- _TASK_
Report how many lines below include the string "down". Please keep the reply to that number.
____
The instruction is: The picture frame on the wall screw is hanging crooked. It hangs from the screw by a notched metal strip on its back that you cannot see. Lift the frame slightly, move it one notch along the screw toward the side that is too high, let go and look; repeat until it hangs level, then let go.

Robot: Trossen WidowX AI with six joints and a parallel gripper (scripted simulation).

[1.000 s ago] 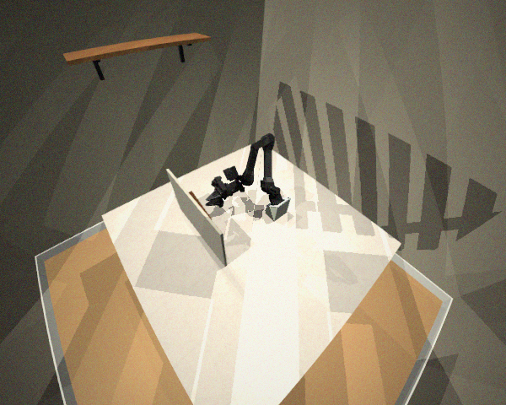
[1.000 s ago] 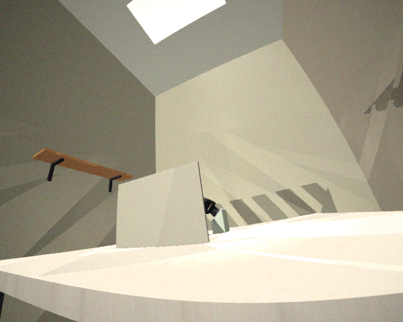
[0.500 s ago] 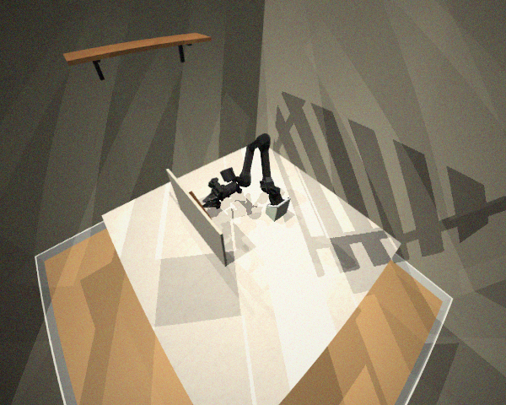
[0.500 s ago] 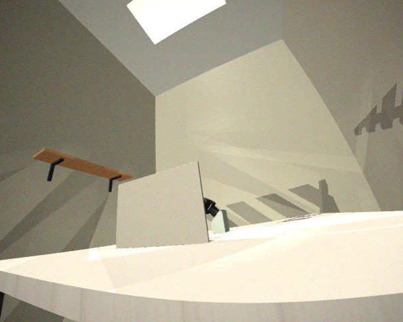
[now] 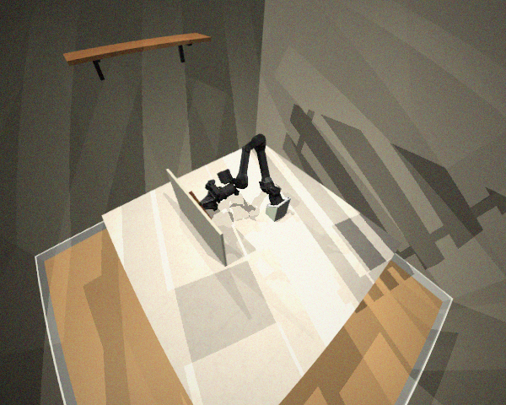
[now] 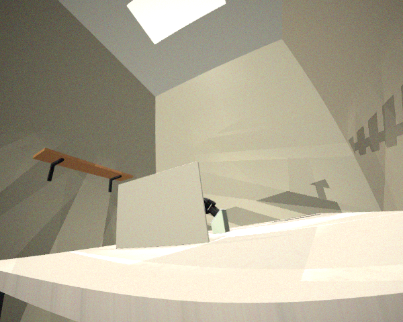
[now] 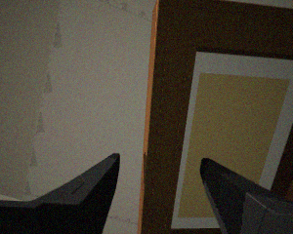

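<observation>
My gripper tip is 1 cm short of the wooden picture frame, 1 cm to the left of it and 5 cm above it. From my gripper tip the other things lie so: upright wall panel 2 cm ahead, 7 cm below.
</observation>
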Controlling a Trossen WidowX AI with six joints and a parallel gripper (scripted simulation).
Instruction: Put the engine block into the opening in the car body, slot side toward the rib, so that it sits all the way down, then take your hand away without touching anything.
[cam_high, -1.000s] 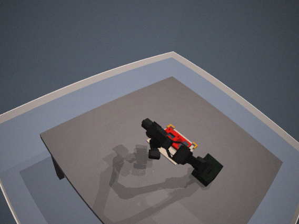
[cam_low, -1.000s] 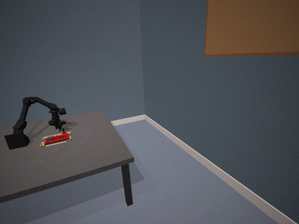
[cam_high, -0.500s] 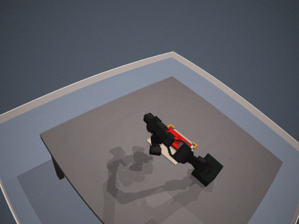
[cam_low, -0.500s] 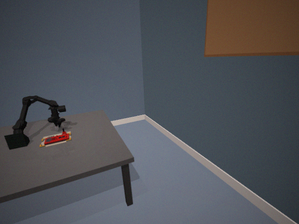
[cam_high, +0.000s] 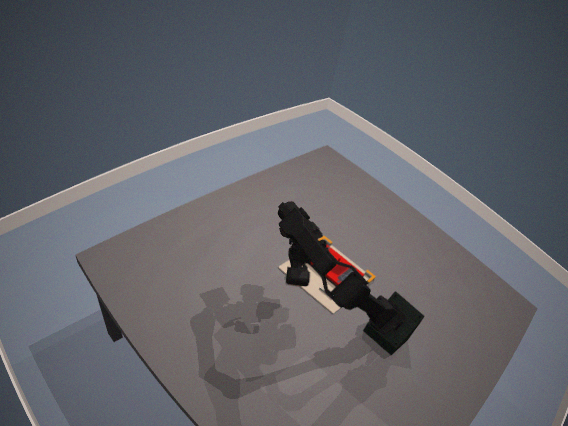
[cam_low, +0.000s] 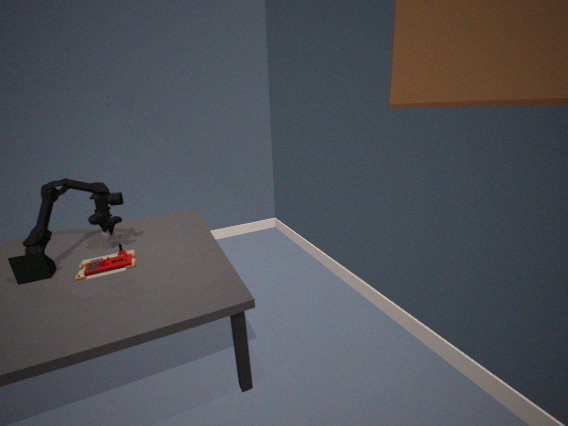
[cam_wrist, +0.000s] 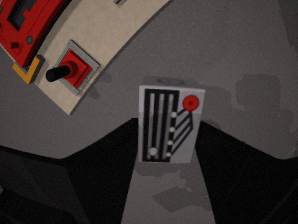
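The beige base plate lies 190 mm to the right of my gripper tip and 90 mm below it. Also, from my gripper tip: grey engine block 10 mm to the right, 10 mm below.
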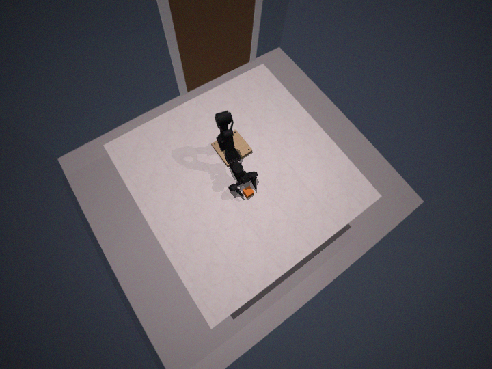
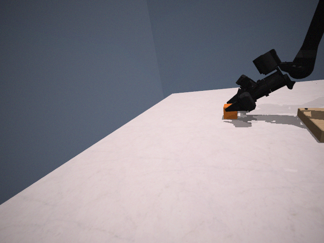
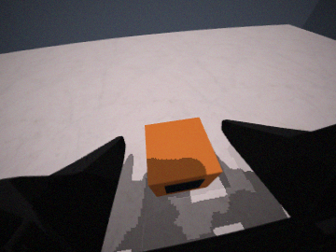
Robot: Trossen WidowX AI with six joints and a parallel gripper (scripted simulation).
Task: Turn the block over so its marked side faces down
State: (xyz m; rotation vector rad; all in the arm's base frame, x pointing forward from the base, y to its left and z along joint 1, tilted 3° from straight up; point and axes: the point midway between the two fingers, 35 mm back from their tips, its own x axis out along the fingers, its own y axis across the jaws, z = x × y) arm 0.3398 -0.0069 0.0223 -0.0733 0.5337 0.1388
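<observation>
Right now my gripper tip is 3 cm past the orange block and 2 cm above it.
</observation>
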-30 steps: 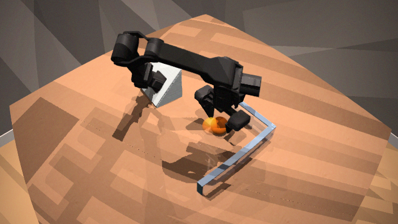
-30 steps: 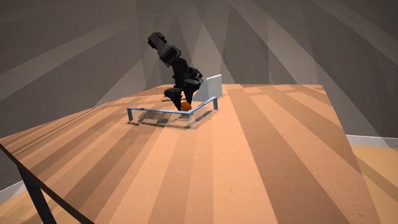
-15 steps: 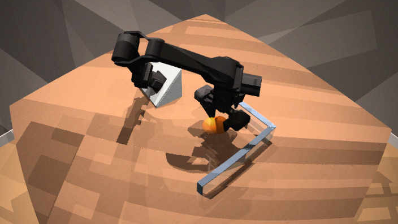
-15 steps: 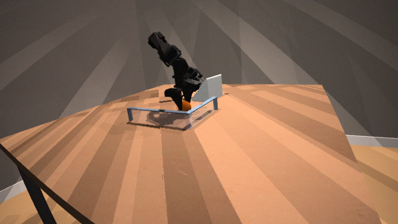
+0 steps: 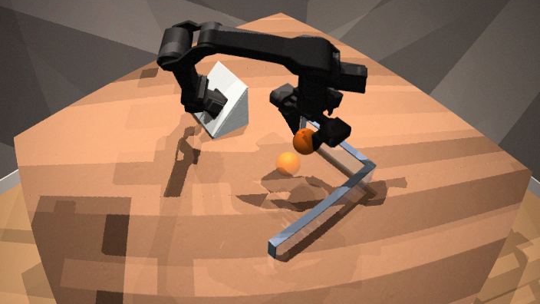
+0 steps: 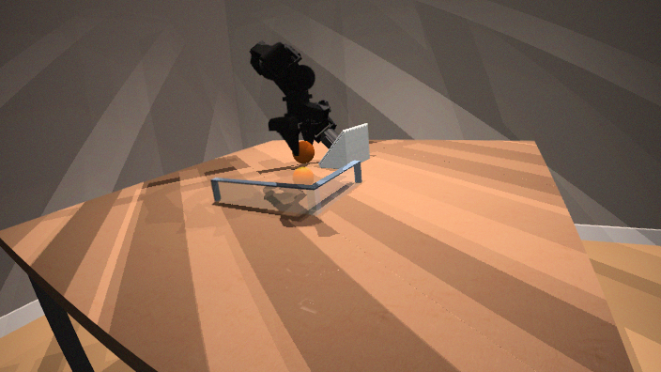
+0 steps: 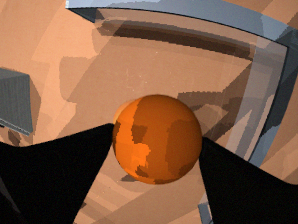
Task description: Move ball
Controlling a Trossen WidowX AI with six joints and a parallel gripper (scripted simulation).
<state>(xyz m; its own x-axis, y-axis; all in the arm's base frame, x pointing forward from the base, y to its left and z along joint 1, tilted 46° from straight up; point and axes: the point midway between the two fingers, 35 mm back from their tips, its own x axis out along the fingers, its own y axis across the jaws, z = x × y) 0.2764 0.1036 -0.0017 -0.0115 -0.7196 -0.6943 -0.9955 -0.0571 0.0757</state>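
Right now the see-through copy of ball is 2 cm behind my gripper tip, 3 cm to the right of it and 7 cm below it. From my gripper tip the other things lie so: orange ball (right at my gripper tip).
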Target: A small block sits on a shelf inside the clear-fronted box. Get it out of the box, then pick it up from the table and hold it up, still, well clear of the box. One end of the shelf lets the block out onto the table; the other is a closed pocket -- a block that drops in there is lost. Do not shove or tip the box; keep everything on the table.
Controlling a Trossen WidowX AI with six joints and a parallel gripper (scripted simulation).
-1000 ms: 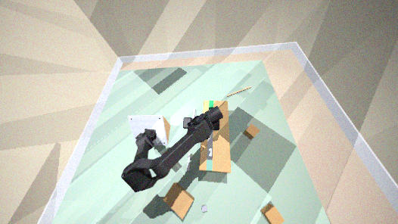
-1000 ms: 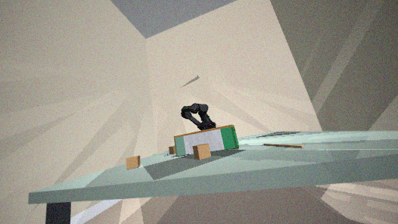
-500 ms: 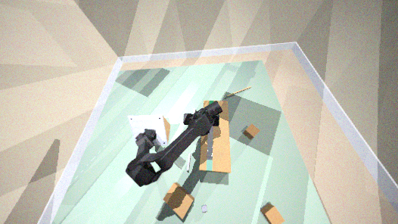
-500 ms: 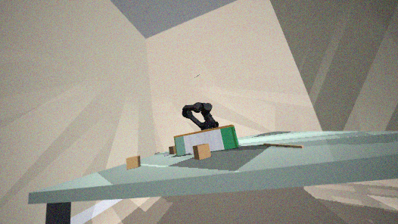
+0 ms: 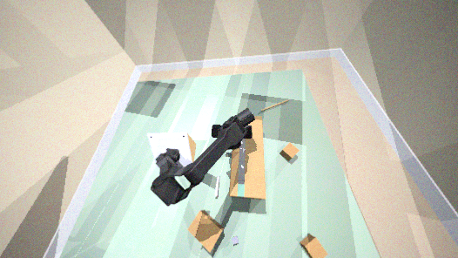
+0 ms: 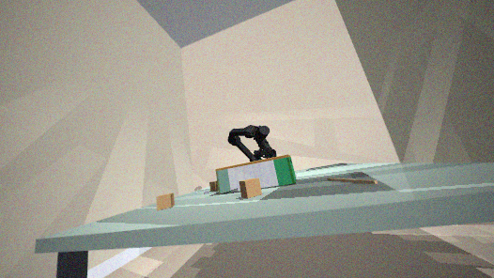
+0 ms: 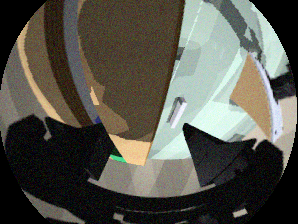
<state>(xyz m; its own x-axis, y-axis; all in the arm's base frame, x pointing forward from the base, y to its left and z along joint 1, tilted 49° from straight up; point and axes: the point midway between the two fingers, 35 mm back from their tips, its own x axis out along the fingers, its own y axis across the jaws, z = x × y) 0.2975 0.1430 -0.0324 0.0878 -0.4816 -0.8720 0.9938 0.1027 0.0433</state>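
Right now my gripper tip is 60 mm short of the blue-violet block and 10 mm to the right of it. The rest, counted from my gripper tip: box (40 mm ahead, 100 mm to the right, 30 mm below); thin wooden stick (250 mm ahead, 260 mm to the left, 90 mm below).
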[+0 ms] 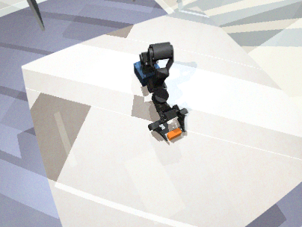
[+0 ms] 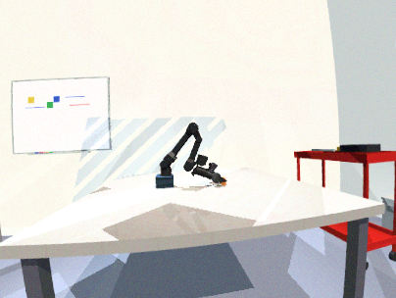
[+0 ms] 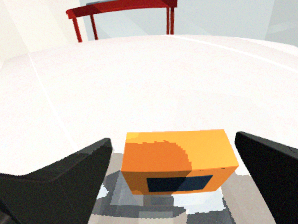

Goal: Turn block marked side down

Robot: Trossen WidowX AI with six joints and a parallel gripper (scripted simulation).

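Now: gripper tip 2 cm past the orange block and 1 cm above it.
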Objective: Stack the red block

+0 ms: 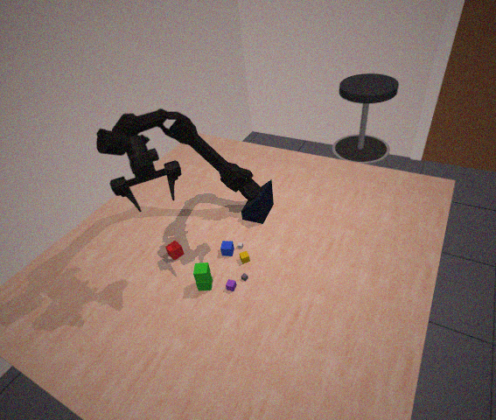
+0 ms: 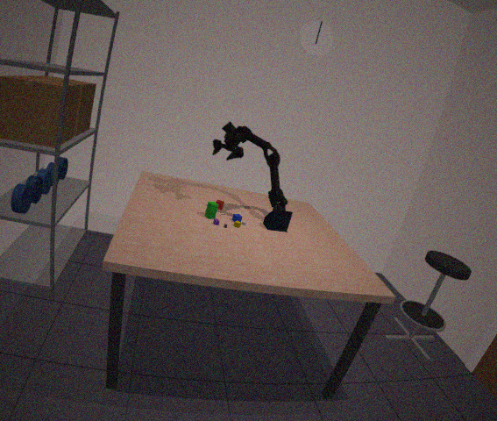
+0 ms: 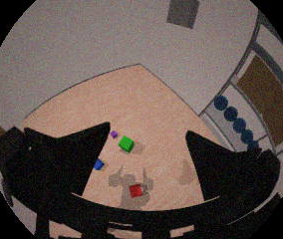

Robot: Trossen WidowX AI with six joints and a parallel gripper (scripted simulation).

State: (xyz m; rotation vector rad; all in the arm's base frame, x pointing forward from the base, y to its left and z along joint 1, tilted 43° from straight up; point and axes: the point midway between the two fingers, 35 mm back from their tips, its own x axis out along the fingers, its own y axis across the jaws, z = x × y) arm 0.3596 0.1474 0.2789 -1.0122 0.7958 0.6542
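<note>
Right now the purple block is 310 mm below my gripper tip, 160 mm to the left of it and 40 mm behind it. Round my gripper tip: blue block 310 mm below, 160 mm behind, 70 mm to the left; then yellow block 310 mm below, 160 mm behind, 140 mm to the left.
</note>
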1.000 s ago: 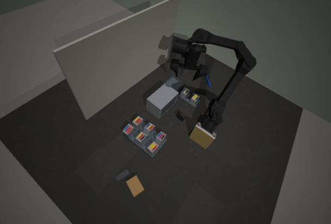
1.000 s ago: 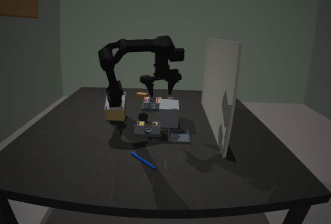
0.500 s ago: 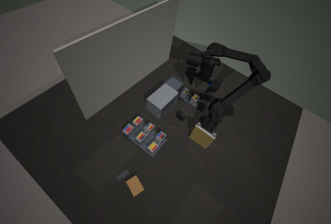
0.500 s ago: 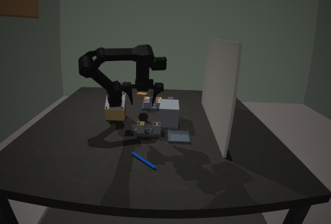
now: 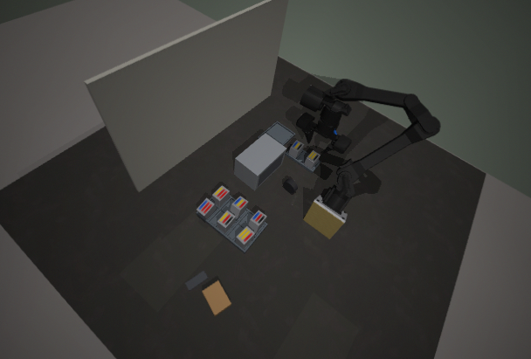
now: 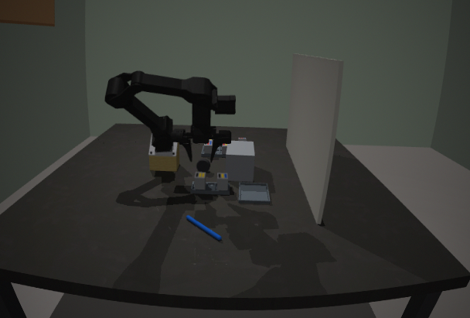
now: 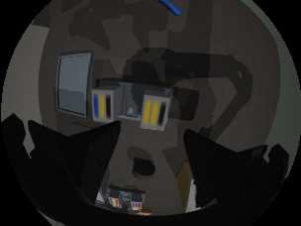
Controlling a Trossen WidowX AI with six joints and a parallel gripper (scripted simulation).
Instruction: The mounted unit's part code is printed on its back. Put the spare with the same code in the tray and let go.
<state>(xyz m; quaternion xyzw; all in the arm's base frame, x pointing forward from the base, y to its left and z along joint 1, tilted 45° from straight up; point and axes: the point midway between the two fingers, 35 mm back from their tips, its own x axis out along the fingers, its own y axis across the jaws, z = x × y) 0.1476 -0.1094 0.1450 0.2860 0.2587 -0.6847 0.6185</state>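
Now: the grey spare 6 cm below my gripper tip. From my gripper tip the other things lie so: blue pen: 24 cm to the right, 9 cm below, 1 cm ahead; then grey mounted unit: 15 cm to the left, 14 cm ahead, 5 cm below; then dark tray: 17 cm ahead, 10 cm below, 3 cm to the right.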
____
- _ANSWER_
3